In the upstream sector, Crescent Point Energy Corp. (CPG) stayed unchanged at $5.64 on 7.76 million shares, after announcing that it has sold $93-million of non-core conventional assets in southeast Saskatchewan. The assets are producing 6,500 barrels of oil equivalent a day. Crescent Point noted that the assets were generating about $55-million in annual cash flow, but because of their high sustaining costs and abandonment liabilities, their free cash flow was "minimal." The company calculated that the sale will wipe out $220-million or one-quarter of its future cleanup obligations.

(As discussed in the May 28 Energy Summary, the Alberta Energy Regulator is currently considering a proposal that would require companies to spend up to 5 per cent of the total value of their environmental liabilities every year to clean up aging wells. The rising scrutiny has led several companies to explicitly include environmental costs in their dealmaking.)
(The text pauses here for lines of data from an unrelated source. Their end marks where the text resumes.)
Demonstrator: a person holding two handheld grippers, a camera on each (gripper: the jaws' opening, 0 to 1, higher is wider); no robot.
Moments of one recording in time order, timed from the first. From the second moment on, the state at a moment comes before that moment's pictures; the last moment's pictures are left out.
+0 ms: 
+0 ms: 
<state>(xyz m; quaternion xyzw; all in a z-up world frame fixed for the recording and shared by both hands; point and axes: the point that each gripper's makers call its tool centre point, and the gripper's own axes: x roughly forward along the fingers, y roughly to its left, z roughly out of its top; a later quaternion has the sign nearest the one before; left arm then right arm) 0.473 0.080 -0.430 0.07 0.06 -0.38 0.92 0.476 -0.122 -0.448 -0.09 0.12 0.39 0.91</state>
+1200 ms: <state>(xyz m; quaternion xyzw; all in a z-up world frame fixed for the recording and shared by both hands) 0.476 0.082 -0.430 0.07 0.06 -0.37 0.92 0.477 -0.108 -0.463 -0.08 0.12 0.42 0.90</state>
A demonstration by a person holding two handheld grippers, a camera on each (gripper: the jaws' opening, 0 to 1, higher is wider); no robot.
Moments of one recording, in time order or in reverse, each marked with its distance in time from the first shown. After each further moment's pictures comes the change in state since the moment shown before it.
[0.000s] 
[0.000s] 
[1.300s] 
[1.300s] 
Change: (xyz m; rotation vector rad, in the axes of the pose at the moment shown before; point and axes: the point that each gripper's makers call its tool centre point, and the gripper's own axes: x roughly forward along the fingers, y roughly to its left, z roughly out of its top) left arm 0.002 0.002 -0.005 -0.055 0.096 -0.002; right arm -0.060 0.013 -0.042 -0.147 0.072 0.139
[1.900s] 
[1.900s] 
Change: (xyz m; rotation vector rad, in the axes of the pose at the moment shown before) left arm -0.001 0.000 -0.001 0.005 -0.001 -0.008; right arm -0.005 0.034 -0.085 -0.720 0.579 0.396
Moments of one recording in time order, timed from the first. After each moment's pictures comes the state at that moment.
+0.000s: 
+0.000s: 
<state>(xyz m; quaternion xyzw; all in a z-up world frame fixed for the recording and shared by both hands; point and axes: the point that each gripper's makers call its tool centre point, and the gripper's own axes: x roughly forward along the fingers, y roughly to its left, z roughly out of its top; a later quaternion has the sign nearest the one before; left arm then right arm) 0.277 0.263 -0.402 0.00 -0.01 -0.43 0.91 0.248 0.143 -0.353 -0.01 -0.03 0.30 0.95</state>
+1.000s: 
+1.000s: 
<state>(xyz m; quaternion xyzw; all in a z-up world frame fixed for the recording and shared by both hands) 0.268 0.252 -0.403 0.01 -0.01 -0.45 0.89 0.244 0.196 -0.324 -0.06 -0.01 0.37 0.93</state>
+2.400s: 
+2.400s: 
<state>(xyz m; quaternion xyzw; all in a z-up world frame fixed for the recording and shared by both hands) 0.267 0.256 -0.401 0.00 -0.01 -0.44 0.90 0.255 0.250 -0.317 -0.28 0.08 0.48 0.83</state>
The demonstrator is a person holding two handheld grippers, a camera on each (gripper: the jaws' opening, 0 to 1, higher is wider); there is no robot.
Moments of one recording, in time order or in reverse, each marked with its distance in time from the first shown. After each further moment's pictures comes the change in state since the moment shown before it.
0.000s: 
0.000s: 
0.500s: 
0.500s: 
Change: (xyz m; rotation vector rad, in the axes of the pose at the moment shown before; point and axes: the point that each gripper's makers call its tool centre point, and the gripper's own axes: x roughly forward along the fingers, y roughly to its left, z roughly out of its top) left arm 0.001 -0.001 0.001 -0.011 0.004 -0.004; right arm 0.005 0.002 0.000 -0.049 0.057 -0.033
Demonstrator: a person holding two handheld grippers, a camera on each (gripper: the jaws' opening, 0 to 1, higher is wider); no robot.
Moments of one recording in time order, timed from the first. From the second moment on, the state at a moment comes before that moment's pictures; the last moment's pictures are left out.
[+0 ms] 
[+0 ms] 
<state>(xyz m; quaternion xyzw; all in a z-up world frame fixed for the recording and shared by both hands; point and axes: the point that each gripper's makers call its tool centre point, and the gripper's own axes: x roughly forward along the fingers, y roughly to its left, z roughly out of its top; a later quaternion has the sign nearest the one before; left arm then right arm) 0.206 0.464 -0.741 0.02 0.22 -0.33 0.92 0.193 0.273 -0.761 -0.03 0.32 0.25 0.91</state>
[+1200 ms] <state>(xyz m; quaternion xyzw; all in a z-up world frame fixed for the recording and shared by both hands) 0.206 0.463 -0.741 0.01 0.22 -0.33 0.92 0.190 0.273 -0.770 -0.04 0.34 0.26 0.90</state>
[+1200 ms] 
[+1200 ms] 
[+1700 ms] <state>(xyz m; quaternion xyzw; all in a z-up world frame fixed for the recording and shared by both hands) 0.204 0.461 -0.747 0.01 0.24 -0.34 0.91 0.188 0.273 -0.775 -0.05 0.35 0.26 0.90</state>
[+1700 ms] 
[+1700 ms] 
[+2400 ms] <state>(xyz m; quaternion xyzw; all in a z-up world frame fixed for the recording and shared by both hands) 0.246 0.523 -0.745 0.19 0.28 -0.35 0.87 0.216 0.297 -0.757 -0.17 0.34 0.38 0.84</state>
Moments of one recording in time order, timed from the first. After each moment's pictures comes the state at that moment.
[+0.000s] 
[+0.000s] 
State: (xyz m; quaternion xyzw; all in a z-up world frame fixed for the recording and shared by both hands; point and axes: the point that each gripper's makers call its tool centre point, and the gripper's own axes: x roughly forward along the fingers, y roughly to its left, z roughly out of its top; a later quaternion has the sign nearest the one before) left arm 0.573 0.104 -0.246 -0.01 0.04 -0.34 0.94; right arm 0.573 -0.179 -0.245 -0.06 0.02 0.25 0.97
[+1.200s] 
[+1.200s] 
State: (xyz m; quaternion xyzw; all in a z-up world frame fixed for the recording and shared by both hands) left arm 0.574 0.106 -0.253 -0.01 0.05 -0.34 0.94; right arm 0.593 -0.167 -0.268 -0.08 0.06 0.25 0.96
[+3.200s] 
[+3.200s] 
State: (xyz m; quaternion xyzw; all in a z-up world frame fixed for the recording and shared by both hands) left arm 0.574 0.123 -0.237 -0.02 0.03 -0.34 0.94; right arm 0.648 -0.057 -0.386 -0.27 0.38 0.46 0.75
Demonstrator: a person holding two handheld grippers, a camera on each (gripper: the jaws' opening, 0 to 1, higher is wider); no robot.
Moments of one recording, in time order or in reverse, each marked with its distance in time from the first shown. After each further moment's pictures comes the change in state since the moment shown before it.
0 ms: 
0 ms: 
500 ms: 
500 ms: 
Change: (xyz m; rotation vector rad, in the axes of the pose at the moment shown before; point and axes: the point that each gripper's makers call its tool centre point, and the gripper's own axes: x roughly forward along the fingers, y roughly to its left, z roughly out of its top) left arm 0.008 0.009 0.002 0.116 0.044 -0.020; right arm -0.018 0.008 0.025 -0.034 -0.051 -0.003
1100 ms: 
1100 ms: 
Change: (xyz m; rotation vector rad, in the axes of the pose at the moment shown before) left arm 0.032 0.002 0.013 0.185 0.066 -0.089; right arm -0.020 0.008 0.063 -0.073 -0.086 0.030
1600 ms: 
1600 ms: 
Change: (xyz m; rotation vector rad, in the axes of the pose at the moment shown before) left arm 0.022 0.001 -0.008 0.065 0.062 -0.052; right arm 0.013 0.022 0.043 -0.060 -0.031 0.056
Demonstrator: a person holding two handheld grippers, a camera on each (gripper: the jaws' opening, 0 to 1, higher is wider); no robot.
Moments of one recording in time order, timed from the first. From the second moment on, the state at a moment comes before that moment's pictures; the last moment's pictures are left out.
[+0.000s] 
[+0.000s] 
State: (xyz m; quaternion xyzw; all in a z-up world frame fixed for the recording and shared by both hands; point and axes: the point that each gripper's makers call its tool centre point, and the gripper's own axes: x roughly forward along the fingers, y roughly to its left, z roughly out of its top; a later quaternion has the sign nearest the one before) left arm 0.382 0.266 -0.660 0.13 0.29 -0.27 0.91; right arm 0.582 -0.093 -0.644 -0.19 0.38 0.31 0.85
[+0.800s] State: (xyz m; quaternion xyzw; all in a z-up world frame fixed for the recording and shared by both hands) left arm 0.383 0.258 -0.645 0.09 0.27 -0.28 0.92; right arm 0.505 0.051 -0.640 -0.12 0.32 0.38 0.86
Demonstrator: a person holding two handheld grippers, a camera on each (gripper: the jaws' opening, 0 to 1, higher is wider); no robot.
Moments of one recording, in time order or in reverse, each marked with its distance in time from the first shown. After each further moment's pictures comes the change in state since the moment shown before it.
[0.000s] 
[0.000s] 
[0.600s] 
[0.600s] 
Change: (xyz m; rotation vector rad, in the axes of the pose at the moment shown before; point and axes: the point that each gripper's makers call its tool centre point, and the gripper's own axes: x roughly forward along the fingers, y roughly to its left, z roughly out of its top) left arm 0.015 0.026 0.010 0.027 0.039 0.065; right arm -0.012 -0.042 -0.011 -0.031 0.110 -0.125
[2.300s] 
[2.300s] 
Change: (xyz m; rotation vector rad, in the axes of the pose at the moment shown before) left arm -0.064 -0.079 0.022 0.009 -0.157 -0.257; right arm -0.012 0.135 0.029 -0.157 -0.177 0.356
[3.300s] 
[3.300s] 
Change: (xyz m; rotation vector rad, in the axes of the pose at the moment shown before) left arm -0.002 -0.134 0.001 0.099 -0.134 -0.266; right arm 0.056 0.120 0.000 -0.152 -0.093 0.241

While Crescent Point's deal was largely ignored by shareholders (who may have had an inkling about it weeks ago -- more on that in a moment), it garnered the usual friendly applause from analysts. "We like management's strategy of selling non-core assets into a robust oil market," said Scotia Capital analyst Jason Bouvier. He noted that the sale reduced Crescent Point's full-year production guidance by about 3 per cent (to 130,000 barrels a day from about 134,000) but lowered its full-year operating costs by 5 per cent (to $535-million from $605-million). Mr. Bouvier has a "sector outperform" rating on the stock and a price target of $6. Meanwhile, ATB Capital analyst Patrick O'Rourke called the sale "positive," praising Crescent Point's "willingness and ability to dispose of non-core assets in order to unlock unrecognized value." He sees particular value in Crescent Point's new assets in the Alberta Duvernay, which it bought from Shell Canada in April for $900-million. Mr. O'Rourke maintained an "outperform" rating on Crescent Point and hiked his price target to $7 from $6.75. The stock closed today at $5.64.

As for the buyer of the assets, Crescent Point chose not to identify it. All the clues, however, point to John Jeffrey's Saturn Oil & Gas Inc. (SOIL), down one cent to 15.5 cents on 2.77 million shares. Saturn first announced on May 13 that it had arranged a "transformational" deal to buy southeast Saskatchewan assets producing 6,700 barrels a day for $93-million -- all right in line with Crescent Point's details (particularly as Crescent Point was already known to be marketing the assets). In a new press release, which happened to arrive within 10 minutes of Crescent Point's, Saturn confirmed that the deal has closed and Crescent Point was the seller. The minor mystery had a speedy resolution. Mr. Jeffrey, Saturn's CEO, cheered the deal for having "truly elevated Saturn to new heights." (As previously discussed in the June 1 Energy Summary, the deal also elevated Saturn's share count to new heights -- it was a cash deal, but Saturn had to raise cash for it -- with the result that the company is planning to ask shareholders to approve a rollback of 1 for 20. The meeting has been scheduled for June 22.)

Over in Alberta, Stephen Loukas's Obsidian Energy Ltd. (OBE) shot up 37 cents to $3.42 on 1.57 million shares, pleasing investors with an operational update from the Cardium. The company has decided to start its 23-well drill program for the second half of 2021 a few weeks ahead of schedule. The decision follows what Mr. Loukas, Obsidian's interim president and CEO, dubbed a "strong" first-half program with "some new drilling records and pace-setter wells." He did not specify a record or pace. As well, he did not repeat Obsidian's earlier promise that the 2021 program would aim to "restor[e] production to pre-COVID-19 levels" of 27,000 barrels of oil equivalent a day (up from 23,200 barrels a day in the first quarter of 2021).

Obsidian will likely have more to say when it holds its shareholder meeting and an on-line investor presentation next Wednesday, June 16. In the meantime, shareholders are in a bullish mood. The stock has rallied from last year's COVID-induced low of 20 cents all the way to today's close of $3.42.